Air Force Office of Scientific Research funds Virginia Tech research into advanced materials

vtech-logoGiti Khodaparast, an associate professor in the Department of Physics in the College of Science at Virginia Tech, has been awarded $1,199,998 over three years by the U.S. Air Force Office of Scientific Research to probe “Nonlinear and Terahertz Studies of Electro-Optic and Magneto-Electric Materials.”

The multidisciplinary and multi-university project involves Shashank Priya, a professor of mechanical engineering in the College of Engineering, as well as the University of Colorado in Boulder, the University of Florida, and Texas A&M University.

The phenomena where a magnetic polarization is induced via an external electric field has been known for more than 100 years and studied for more than 50 years.

Research interest has been renewed because of the possibility of creating novel and high performance materials with potential applications for generating new optical frequencies in nonlinear processes.

In order to harness the full potential of the electro-optic and magneto-electric materials, extensive characterization techniques as well as theoretical approaches are required.

The ability to control light in different scenarios has a variety of applications, such as creating all-optical computers that theoretically could be faster and more efficient than electronic devices.

“This work is important because experimental and theoretical efforts can be pursued simultaneously toward developing multifunctional devices for our fast-paced, technological world,” said Khodaparast, who is affiliated with the Institute for Critical Technology and Applied Science at Virginia Tech.

The research will focus on specific material compositions and composite architectures that demonstrate the possibility of providing giant optical nonlinear conversion.

Khodaparast is the recipient of the Air Force Office of Scientific Research Young Investigator Award as well as the National Science Foundation Career award.

She joined Virginia Tech in 2004 and received her Ph.D. in physics at the University of Oklahoma.

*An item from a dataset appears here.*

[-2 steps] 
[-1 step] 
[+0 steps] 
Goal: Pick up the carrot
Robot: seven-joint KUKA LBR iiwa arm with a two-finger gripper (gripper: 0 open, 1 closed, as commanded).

Dedicated to its motto, Ut Prosim (That I May Serve), Virginia Tech takes a hands-on, engaging approach to education, preparing scholars to be leaders in their fields and communities. As the commonwealth’s most comprehensive university and its leading research institution, Virginia Tech offers 225 undergraduate and graduate degree programs to more than 31,000 students and manages a research portfolio of $496 million. The university fulfills its land-grant mission of transforming knowledge to practice through technological leadership and by fueling economic growth and job creation locally, regionally, and across Virginia.